What is the sum of this? $ 1 + \frac12 + \frac13 + \frac14 + \frac16 + \frac18 + \frac19 + \frac1{12} +\cdots$

I’m in trouble with this homework.

Find the sum of the series $ 1 + \frac12 + \frac13 + \frac14 + \frac16 + \frac18 + \frac19 + \frac1{12} +\cdots$, where the terms are the inverse of the positive integers whose only prime factors are 2 and 3.

Hint: write the series as a product of two geometric series.

Ok, I found some patterns in these numbers, but I can’t find the two series.

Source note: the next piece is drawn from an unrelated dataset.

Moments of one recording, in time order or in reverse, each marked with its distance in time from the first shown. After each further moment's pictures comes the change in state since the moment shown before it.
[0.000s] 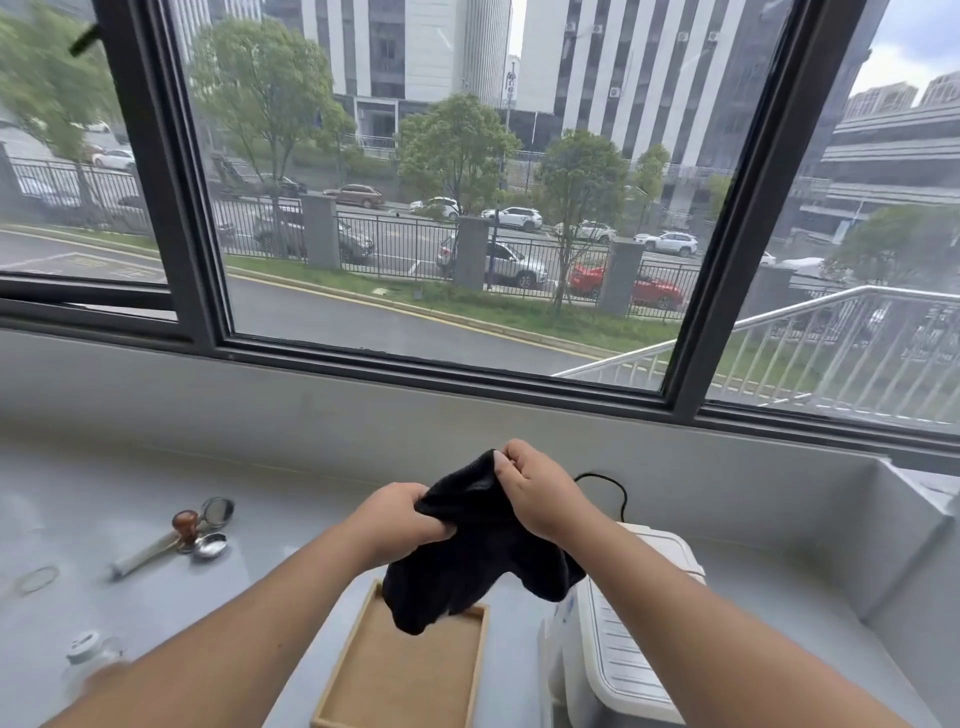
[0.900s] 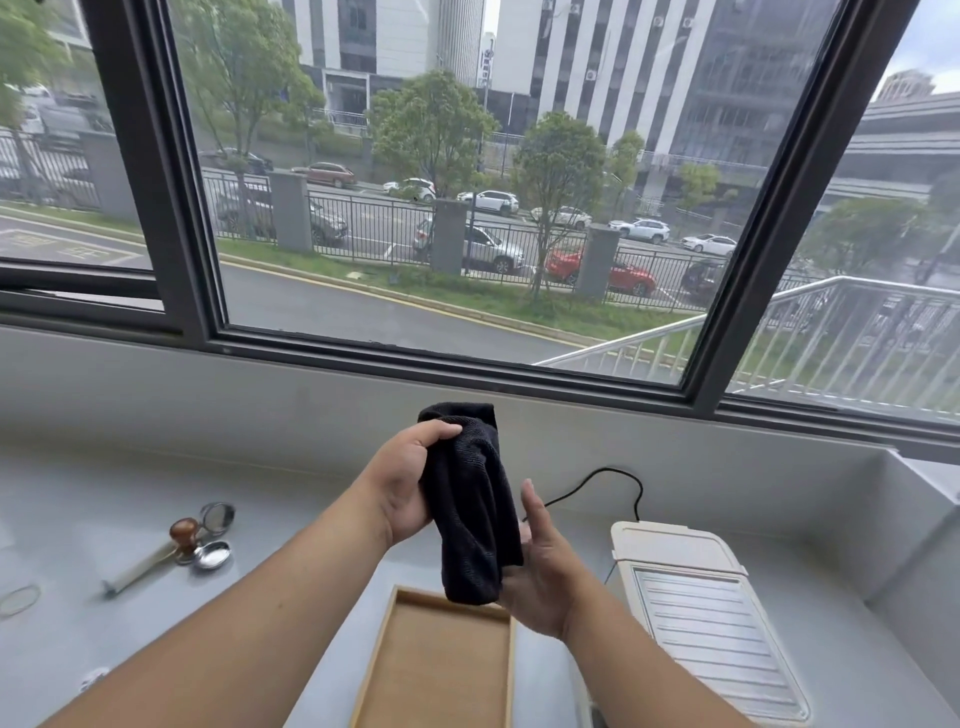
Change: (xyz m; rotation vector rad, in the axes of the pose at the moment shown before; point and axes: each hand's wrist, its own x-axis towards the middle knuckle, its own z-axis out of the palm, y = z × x) left_hand 0.030 0.009 -0.056 -1.161 -0.188 -0.099; right_hand -0.018 -0.015 0.098 1.298 -0.315 0.487
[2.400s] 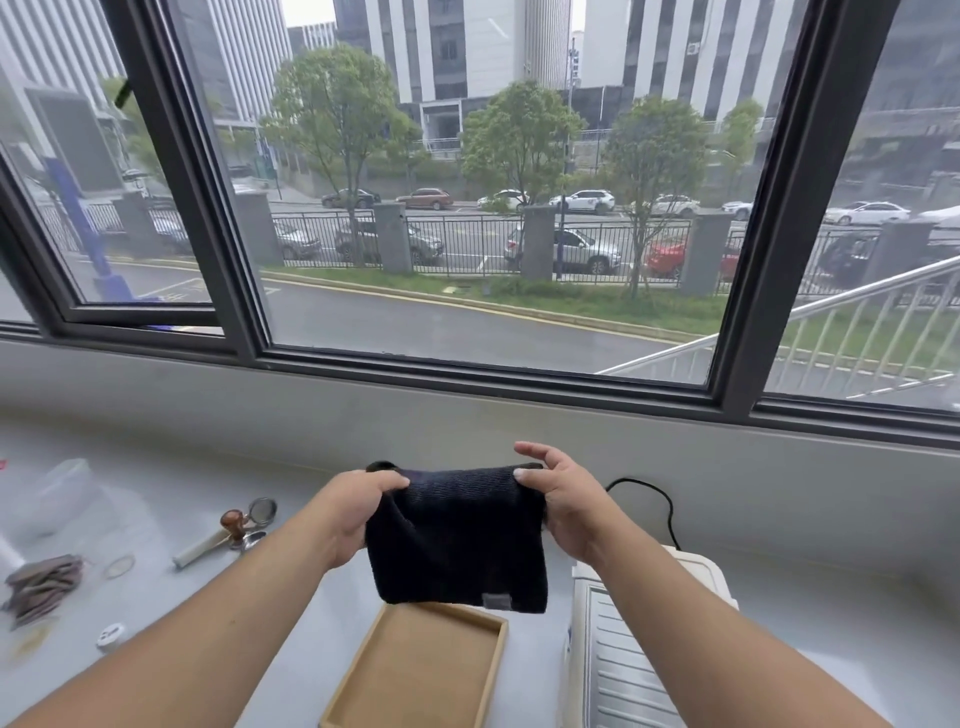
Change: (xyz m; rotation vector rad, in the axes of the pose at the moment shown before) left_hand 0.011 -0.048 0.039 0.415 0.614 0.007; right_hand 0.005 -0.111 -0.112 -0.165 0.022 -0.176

Solutions Collecting From Web of "What is the sum of this? $ 1 + \frac12 + \frac13 + \frac14 + \frac16 + \frac18 + \frac19 + \frac1{12} +\cdots$"

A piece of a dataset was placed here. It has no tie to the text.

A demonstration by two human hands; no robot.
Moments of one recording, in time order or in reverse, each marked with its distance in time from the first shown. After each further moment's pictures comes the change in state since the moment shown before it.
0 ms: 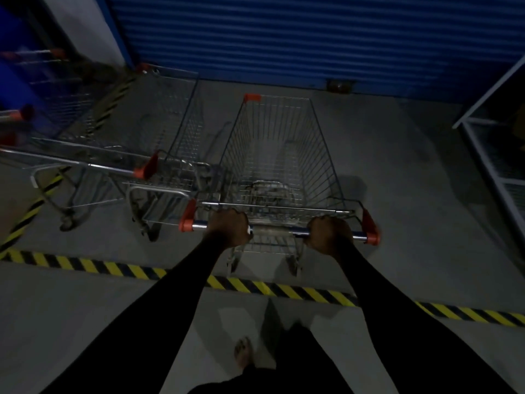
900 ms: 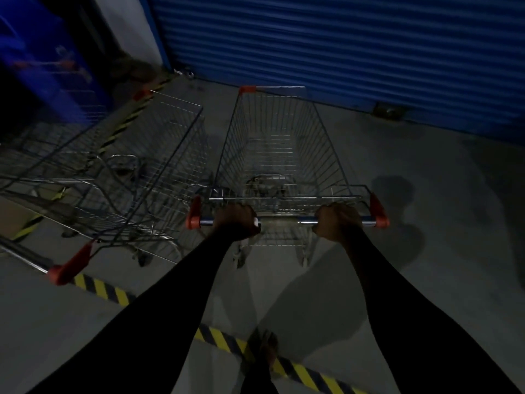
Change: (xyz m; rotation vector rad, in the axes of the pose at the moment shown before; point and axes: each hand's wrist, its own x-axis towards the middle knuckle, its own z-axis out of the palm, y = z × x) left_hand 0.345 -0.022 -0.072 -0.099 -0.045 -0.181; right_hand 0.367 0.160 -0.034 0.128 -0.151 -0.088
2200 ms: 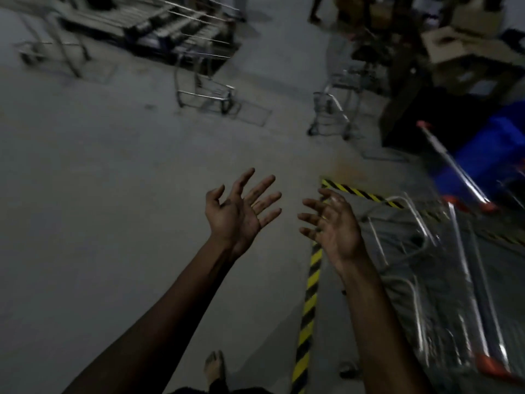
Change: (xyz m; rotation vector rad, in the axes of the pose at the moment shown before) left_hand -0.747 -0.320 0.099 -2.269 2.048 -0.525; right_hand -0.353 -0.776 -0.062 1.232 -1.128 -0.882
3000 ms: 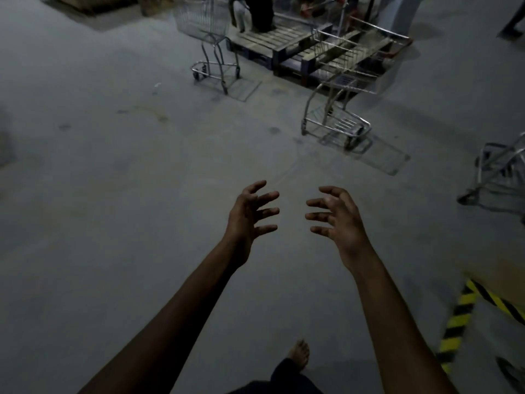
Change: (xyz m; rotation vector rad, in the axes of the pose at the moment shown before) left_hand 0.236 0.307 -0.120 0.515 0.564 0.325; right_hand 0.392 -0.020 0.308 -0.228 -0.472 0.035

$$\left(1+\frac{1}{2}+\frac{1}{4}+\cdots \right)\left(1+\frac{1}{3}+\frac{1}{9}+\cdots \right)=1+\frac{1}{2}+\frac{1}{3}+\frac{1}{4}+\frac{1}{6}+\cdots$$

both of the first series are geometric and can be summed
$$1+\frac{1}{2}+\frac{1}{4}+\cdots =2$$
$$1+\frac{1}{3}+\frac{1}{9}+\cdots =\frac{3}{2}$$ so
$$1+\frac{1}{2}+\frac{1}{3}+\frac{1}{4}+\frac{1}{6}+\cdots=3$$

Hint: $$ = \left( 1+\frac{1}2 + \frac{1}4 + \cdots \right) \left( 1+ \frac{1}3 + \frac{1}9 + \cdots \right)$$.